» Problem description
Transcribe all the records exactly and omit any images they hold.

Items from a data source:

# # # #

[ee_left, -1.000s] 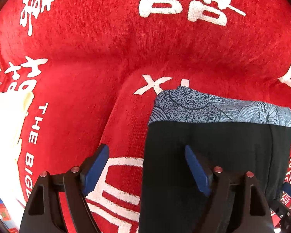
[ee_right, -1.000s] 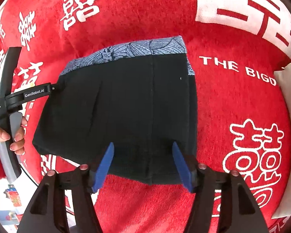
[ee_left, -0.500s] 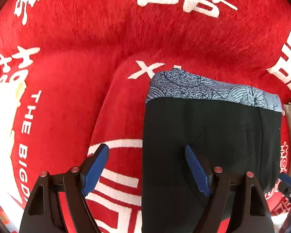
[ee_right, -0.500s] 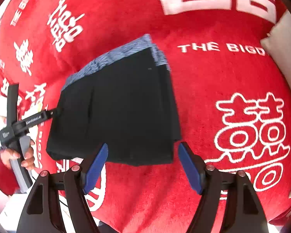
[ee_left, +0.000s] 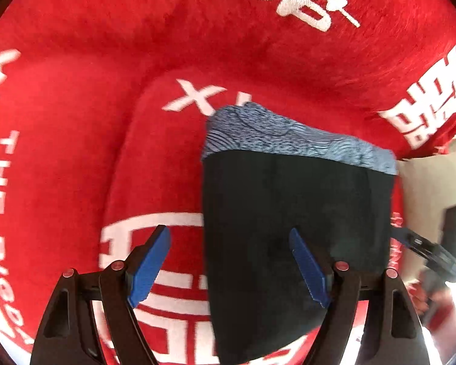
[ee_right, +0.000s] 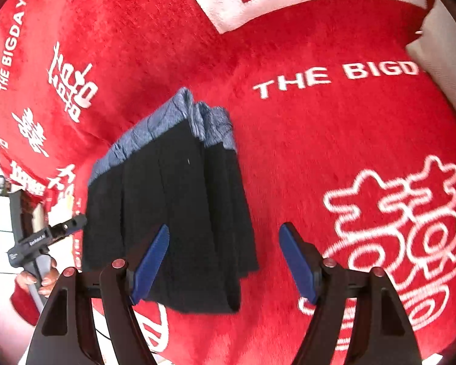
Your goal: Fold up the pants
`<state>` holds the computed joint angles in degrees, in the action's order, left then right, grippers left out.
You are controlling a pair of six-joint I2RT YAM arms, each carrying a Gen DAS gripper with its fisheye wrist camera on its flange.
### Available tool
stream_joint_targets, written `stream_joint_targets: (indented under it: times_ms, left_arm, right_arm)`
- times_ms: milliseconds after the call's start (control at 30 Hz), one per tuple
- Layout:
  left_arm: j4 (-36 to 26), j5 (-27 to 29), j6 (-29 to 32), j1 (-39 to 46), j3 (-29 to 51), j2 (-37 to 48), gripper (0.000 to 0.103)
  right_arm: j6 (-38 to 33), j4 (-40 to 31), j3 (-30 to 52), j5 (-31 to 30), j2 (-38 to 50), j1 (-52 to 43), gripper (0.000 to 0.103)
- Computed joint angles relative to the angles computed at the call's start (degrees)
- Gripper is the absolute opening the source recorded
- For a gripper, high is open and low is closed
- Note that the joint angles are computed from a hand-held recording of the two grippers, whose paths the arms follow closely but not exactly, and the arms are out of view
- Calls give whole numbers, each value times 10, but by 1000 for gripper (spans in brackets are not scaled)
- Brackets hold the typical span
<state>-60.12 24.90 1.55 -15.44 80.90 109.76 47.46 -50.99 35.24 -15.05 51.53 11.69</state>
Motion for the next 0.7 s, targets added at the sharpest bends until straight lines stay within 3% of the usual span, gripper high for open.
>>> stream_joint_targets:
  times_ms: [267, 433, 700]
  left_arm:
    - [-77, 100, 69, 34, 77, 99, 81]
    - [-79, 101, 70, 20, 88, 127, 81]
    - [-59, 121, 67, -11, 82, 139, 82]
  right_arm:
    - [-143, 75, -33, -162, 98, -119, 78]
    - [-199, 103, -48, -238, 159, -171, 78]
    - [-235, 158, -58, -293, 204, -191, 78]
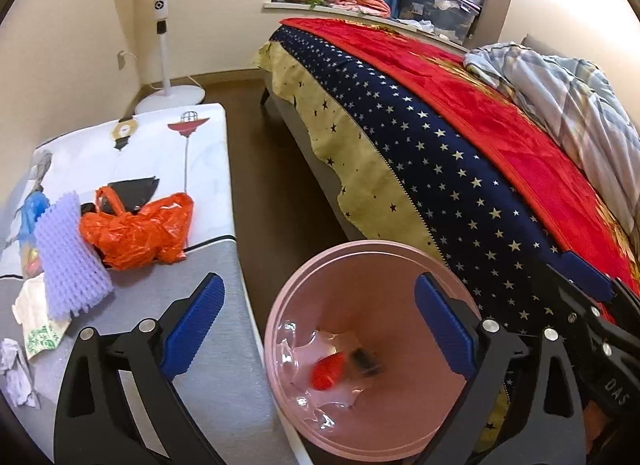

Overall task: Collect trash
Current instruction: 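Withdraw the left tool back toward the table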

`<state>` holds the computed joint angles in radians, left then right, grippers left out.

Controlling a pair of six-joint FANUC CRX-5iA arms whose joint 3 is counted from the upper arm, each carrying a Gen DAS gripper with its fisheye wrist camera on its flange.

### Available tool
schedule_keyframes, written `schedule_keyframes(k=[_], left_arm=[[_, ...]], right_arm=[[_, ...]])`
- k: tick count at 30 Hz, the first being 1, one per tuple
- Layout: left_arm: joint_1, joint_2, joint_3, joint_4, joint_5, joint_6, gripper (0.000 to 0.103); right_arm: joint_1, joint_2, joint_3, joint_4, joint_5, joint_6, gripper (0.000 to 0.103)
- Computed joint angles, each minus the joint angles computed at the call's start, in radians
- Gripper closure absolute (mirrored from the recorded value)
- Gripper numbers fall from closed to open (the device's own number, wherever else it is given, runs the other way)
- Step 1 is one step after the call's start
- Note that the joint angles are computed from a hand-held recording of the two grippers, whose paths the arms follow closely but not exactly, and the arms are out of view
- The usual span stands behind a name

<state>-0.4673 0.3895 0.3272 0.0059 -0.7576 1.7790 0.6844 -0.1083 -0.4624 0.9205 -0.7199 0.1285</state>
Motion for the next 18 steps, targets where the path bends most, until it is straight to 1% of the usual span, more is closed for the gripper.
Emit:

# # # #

» Finished task
[ee_left, -1.000s] 
[ee_right, -1.000s] 
[ee_left, -0.500s] 
[ee_right, -0.500s] 
[ee_left, +0.000s] 
[ee_right, +0.000s] 
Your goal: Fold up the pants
`<state>` holds the computed joint angles in degrees, in the action's order, left then right, grippers left out.
You are controlling a pair of six-joint I2RT YAM arms, each carrying a Gen DAS gripper with its fisheye wrist camera on its flange.
### Available tool
stream_joint_targets, written `stream_joint_targets: (indented under it: times_ms, left_arm, right_arm)`
- times_ms: milliseconds after the call's start (control at 30 Hz), one per tuple
- Layout:
  left_arm: j4 (-36 to 26), j5 (-27 to 29), j6 (-29 to 32), j1 (-39 to 46), j3 (-29 to 51), j2 (-37 to 48), gripper (0.000 to 0.103)
  right_arm: j6 (-38 to 33), j4 (-40 to 31), j3 (-30 to 52), j5 (-31 to 30), j2 (-38 to 50), j1 (-52 to 43), gripper (0.000 to 0.103)
- Computed joint angles relative to the angles computed at the call's start (degrees)
- Gripper is the absolute opening the source recorded
- For a gripper, high is open and low is closed
- Note that the joint angles are computed from a hand-held recording of the two grippers, whose paths the arms follow closely but not exactly, and the arms are out of view
- Calls give whole numbers, each value times 10, but by 1000 for gripper (spans in brackets are not scaled)
- Brackets hold the typical span
<state>-60.12 24.90 1.55 -15.44 80.90 109.76 47.46 -50.99 35.24 -15.05 51.53 11.69</state>
Motion for the next 0.7 s, targets added at the sharpest bends until straight lines stay within 3% of the usual span, gripper high for open.
>>> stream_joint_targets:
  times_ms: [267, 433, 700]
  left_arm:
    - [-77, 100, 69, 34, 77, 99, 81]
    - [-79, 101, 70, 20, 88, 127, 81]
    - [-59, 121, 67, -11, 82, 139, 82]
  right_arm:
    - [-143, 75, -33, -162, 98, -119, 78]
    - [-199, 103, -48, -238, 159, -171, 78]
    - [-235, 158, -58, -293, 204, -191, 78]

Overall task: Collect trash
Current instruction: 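Withdraw the left tool back toward the table
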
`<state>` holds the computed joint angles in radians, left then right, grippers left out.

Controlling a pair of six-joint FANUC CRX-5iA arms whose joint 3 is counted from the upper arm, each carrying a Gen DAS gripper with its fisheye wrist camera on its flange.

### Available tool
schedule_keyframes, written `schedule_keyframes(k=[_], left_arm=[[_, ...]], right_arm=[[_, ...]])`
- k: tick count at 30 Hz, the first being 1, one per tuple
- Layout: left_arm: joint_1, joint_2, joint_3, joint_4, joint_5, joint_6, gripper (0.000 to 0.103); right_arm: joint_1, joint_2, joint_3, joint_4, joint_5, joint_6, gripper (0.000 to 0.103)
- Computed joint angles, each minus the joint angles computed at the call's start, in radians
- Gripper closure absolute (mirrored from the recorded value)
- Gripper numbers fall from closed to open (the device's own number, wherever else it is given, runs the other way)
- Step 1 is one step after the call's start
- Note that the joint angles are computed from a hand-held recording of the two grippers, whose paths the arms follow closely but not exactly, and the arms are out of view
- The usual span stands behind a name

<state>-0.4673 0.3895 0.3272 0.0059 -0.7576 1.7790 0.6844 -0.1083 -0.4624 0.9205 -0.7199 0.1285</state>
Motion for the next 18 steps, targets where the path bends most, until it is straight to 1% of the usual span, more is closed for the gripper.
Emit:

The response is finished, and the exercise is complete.